## Aim of the exercise
Please transcribe, exactly, the line that contains "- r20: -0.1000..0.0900" and every line after it to the end of the records, and nothing else.

Items listed in a dataset:
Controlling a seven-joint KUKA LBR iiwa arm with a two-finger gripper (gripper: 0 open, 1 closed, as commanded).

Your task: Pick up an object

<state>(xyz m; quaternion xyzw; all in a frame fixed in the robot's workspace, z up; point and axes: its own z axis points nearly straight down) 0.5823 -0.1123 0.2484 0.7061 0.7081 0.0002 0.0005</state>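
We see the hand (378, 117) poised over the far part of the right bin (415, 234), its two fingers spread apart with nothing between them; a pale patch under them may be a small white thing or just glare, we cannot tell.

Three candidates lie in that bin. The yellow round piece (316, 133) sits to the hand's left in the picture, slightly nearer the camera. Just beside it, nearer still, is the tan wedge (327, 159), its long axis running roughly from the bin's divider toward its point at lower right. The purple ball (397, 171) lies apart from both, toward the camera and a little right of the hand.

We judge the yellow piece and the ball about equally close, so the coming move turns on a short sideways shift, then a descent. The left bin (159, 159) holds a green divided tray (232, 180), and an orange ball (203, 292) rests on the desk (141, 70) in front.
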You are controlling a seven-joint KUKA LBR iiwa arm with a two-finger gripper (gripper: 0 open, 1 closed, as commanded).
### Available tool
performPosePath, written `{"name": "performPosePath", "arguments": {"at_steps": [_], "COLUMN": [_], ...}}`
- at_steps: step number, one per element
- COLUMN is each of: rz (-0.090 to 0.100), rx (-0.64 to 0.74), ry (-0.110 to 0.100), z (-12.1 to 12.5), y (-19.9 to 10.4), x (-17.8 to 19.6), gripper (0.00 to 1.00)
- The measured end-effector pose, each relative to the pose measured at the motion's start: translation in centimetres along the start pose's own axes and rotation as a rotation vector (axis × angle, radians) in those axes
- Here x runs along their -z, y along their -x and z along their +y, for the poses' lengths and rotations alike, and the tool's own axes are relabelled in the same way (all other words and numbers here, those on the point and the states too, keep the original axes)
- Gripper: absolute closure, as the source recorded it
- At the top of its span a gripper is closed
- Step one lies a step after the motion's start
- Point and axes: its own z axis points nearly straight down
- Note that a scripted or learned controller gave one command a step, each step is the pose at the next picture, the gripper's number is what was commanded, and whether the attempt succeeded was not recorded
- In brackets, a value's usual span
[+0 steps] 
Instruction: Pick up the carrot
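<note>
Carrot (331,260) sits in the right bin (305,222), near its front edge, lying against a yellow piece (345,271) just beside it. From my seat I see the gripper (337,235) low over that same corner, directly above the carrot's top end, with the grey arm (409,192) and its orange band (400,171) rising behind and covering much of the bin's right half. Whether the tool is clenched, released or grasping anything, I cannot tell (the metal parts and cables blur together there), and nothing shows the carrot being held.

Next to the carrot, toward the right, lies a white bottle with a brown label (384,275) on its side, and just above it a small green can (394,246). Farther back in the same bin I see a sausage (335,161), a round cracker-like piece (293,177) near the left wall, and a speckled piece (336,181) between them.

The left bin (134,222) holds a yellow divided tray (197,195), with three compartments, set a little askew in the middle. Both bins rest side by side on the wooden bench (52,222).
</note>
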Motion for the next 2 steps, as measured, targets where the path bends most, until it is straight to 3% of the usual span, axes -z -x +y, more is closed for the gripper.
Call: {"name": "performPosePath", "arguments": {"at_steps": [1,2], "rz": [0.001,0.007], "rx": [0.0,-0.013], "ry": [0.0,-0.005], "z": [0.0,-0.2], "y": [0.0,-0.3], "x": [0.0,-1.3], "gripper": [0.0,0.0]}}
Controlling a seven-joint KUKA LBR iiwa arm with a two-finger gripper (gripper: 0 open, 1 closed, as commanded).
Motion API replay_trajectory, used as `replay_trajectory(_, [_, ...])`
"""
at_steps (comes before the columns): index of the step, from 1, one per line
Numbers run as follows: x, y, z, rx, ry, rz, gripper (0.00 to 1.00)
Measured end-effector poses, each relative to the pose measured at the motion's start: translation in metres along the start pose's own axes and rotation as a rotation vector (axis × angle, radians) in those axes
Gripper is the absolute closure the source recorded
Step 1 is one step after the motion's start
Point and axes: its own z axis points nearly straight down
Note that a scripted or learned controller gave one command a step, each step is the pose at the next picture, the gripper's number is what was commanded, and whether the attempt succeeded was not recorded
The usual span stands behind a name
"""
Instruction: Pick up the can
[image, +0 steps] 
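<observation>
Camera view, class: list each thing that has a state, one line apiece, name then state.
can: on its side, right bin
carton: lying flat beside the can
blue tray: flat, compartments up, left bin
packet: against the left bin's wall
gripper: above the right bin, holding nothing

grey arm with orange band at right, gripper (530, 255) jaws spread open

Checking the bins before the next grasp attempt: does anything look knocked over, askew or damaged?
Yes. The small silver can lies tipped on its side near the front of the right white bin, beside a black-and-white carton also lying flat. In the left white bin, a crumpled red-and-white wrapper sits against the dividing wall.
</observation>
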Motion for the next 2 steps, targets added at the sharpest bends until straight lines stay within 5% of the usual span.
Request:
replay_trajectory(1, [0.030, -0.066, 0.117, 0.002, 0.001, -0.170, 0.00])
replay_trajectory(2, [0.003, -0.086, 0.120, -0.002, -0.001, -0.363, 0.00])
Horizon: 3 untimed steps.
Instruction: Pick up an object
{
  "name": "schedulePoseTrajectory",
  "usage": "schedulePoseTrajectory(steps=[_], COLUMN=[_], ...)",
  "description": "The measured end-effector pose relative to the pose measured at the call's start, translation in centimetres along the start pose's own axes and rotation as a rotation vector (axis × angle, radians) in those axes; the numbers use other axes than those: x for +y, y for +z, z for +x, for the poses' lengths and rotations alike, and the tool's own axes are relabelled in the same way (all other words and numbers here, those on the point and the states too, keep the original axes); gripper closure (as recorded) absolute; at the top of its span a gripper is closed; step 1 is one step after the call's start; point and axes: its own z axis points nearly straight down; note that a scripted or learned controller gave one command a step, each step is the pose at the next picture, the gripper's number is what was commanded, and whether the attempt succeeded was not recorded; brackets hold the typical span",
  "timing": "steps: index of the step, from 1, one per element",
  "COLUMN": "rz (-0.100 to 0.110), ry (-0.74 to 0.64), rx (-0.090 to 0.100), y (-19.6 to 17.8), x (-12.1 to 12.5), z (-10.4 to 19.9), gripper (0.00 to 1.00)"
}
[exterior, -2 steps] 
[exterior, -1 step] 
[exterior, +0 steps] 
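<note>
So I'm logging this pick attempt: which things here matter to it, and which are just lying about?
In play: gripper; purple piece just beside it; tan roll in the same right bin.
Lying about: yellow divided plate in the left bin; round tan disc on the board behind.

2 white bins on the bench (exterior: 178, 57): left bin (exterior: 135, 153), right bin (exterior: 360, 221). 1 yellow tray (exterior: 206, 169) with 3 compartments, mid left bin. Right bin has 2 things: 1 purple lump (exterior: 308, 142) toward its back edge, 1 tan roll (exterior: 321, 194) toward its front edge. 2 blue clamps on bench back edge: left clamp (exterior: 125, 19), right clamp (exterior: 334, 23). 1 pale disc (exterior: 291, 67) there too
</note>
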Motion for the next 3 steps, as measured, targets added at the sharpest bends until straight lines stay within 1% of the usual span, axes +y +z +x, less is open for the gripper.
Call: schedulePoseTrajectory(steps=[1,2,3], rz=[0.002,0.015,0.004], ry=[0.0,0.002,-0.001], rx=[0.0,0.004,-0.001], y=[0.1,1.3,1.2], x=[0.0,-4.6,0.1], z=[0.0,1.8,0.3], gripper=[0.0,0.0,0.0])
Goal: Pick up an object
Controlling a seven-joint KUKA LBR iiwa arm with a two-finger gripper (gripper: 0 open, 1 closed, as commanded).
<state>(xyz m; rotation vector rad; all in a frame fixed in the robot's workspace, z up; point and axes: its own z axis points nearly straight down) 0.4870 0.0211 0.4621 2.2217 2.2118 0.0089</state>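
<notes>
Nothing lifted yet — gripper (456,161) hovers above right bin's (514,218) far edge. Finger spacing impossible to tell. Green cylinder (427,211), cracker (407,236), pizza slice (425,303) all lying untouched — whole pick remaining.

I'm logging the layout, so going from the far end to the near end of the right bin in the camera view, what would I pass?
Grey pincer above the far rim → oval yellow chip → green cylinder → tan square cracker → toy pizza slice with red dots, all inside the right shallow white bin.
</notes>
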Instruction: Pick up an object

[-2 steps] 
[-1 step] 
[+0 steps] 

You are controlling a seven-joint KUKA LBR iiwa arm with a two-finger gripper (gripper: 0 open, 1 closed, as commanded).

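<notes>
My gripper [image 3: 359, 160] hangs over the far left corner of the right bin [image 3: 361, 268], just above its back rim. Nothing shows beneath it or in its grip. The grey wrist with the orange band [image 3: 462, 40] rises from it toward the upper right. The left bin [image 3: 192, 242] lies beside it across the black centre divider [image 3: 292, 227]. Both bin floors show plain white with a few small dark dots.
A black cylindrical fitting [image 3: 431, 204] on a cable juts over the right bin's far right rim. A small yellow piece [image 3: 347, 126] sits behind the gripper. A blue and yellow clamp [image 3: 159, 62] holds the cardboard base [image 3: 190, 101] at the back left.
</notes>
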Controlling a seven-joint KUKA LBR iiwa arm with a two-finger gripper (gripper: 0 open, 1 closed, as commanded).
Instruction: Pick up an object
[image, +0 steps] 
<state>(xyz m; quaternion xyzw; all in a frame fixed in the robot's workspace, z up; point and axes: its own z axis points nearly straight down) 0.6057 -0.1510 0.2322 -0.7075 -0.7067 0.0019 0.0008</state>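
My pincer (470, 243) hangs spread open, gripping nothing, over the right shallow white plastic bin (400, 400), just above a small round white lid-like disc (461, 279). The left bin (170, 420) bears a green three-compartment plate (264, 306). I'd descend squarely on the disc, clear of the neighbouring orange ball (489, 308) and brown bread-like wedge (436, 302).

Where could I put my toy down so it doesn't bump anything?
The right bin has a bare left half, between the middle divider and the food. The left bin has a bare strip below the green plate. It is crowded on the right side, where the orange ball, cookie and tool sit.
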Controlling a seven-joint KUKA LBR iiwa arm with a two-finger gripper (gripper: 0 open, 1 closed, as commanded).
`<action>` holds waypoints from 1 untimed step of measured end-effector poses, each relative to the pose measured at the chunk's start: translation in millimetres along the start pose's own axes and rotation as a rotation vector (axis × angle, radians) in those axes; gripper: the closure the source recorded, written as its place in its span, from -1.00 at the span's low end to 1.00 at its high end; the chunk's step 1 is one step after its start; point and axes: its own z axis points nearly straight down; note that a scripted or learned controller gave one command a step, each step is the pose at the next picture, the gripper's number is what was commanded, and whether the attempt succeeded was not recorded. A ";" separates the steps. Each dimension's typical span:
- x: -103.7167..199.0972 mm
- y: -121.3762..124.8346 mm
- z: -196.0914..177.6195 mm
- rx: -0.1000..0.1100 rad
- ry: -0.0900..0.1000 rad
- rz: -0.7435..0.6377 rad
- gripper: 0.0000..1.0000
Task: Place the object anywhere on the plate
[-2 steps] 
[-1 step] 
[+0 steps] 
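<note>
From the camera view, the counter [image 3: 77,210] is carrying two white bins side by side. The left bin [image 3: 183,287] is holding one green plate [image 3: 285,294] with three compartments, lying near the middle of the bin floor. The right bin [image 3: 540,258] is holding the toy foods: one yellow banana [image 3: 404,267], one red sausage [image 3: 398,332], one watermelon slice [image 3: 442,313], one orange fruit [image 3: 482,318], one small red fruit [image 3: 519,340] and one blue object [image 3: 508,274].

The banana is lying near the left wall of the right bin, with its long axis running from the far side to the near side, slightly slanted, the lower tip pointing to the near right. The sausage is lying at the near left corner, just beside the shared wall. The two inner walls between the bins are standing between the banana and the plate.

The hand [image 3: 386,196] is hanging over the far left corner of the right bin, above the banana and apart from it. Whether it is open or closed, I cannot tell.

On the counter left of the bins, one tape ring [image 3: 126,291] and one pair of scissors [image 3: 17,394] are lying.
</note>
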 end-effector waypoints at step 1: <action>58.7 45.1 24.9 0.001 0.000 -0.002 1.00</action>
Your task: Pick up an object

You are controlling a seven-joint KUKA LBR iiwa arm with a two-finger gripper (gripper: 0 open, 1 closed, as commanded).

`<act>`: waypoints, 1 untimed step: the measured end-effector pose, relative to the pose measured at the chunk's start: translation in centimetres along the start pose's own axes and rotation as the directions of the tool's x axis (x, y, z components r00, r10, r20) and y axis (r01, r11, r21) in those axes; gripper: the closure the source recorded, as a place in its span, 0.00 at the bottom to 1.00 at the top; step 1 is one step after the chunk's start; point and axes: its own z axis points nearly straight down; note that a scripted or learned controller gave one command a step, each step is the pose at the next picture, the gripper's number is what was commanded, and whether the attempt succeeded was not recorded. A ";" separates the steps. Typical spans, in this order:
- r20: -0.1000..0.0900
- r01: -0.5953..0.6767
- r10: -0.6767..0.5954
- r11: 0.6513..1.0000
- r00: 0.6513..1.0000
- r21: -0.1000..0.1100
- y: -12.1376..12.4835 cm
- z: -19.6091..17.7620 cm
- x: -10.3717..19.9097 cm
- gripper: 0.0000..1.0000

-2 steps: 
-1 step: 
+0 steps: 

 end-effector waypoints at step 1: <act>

## Result of the exercise
- r20: -0.1000..0.0900
- r01: -0.5953..0.6767
- r10: -0.6767..0.5954
- r11: 0.6513..1.0000
- r00: 0.6513..1.0000
- r21: -0.1000..0.1100
- y: -12.1376..12.4835 cm
- z: -19.6091..17.7620 cm
- x: -10.3717..19.9097 cm
- gripper: 0.0000..1.0000

-2 steps: 
-1 step: 
+0 steps: 

 end-effector waypoints at step 1: <act>

This concludes the response.